• **Exercise**
From the first line to the last, print the data exactly as it appears.
◆ ◆ ◆ ◆ ◆
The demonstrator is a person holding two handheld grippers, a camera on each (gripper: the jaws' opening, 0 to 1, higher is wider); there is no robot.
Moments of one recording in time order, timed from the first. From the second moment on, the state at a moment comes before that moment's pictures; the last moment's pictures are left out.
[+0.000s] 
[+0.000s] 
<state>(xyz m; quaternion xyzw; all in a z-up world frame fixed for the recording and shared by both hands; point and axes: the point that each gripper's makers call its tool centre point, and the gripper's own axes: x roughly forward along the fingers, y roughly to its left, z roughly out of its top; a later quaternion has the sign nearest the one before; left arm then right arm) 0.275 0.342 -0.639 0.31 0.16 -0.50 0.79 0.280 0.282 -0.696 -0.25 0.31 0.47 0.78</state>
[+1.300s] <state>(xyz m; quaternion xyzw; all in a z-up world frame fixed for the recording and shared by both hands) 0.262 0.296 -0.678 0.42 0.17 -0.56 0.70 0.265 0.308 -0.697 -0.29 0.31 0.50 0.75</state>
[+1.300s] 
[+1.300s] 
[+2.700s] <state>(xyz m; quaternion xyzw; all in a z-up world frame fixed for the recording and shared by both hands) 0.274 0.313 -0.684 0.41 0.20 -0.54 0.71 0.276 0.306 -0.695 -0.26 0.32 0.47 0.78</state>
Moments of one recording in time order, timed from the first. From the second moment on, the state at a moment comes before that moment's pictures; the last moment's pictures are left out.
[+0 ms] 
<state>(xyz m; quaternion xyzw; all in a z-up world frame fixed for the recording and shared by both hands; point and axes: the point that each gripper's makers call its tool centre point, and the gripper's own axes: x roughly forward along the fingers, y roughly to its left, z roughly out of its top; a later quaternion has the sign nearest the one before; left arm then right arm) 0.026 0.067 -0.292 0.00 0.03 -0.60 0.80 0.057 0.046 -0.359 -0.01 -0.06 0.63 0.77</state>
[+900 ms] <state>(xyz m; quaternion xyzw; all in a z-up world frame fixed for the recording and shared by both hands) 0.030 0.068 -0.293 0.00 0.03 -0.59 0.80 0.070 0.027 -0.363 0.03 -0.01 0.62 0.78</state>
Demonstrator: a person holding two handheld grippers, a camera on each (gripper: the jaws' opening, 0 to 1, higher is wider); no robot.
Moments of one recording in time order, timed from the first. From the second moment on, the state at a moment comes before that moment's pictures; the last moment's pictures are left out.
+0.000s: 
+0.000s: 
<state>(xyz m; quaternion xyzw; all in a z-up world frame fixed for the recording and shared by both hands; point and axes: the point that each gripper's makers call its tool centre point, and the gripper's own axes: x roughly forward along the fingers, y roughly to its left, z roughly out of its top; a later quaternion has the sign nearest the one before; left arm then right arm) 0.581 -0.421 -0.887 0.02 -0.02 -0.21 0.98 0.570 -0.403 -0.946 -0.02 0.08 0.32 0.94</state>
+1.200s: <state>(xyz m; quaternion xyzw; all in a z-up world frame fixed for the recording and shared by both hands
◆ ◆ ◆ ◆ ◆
• **Answer area**
The demonstrator is a person holding two handheld grippers, a camera on each (gripper: the jaws' opening, 0 to 1, higher is wider); there is no robot.
Moments of one recording in time order, timed from the first. From the second moment on, the state at a moment comes before that moment's pictures; the last moment's pictures are left out.
[+0.000s] 
[+0.000s] 
<state>(xyz m; quaternion xyzw; all in a z-up world frame fixed for the recording and shared by both hands; point and axes: the point that each gripper's makers call its tool centre point, and the gripper's own axes: x roughly forward along the fingers, y roughly to its left, z roughly out of its top; a later quaternion has the sign nearest the one before; left arm then right arm) 0.275 0.342 -0.639 0.31 0.16 -0.50 0.79 0.280 0.282 -0.696 -0.25 0.31 0.47 0.78</state>
[+1.300s] <state>(xyz m; quaternion xyzw; all in a z-up world frame fixed for the recording and shared by both hands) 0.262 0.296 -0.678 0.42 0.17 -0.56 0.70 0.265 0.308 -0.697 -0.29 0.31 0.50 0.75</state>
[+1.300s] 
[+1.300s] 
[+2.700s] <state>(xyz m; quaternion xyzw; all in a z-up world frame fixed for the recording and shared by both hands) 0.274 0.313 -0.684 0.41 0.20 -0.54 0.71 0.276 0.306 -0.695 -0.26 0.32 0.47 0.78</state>
Moments of one recording in time order, timed from the first. From the second moment on, the state at a moment comes before that moment's pictures; the last moment's pictures are left out.
[+0 ms] 
<state>(xyz m; quaternion xyzw; all in a z-up world frame fixed for the recording and shared by both hands; point and axes: the point that each gripper's makers call its tool centre point, and the gripper's own axes: x roughly forward along the fingers, y roughly to its left, z roughly out of its top; a later quaternion has the sign nearest the one before; left arm then right arm) 0.026 0.067 -0.292 0.00 0.03 -0.60 0.80 0.057 0.046 -0.359 -0.01 -0.06 0.63 0.77</state>
[+900 ms] <state>(xyz m; quaternion xyzw; all in a z-up world frame fixed for the recording and shared by both hands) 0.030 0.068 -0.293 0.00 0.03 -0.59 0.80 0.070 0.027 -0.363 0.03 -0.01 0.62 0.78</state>
Demonstrator: a person holding two handheld grippers, a camera on each (gripper: the jaws' opening, 0 to 1, higher is wider); no robot.
Moments of one recording in time order, timed from the first. From the second moment on, the state at a moment comes before that moment's pictures; the last moment's pictures are left out.
+0.000s: 
+0.000s: 
<state>(xyz m; quaternion xyzw; all in a z-up world frame fixed for the recording and shared by both hands; point and axes: the point that each gripper's makers call its tool centre point, and the gripper's own axes: x roughly forward along the fingers, y roughly to its left, z roughly out of its top; a later quaternion has the sign nearest the one before; left arm then right arm) 0.581 -0.421 -0.887 0.02 -0.02 -0.21 0.98 0.570 -0.403 -0.946 -0.02 0.08 0.32 0.94</state>
+1.200s: <state>(xyz m; quaternion xyzw; all in a z-up world frame fixed for the recording and shared by both hands

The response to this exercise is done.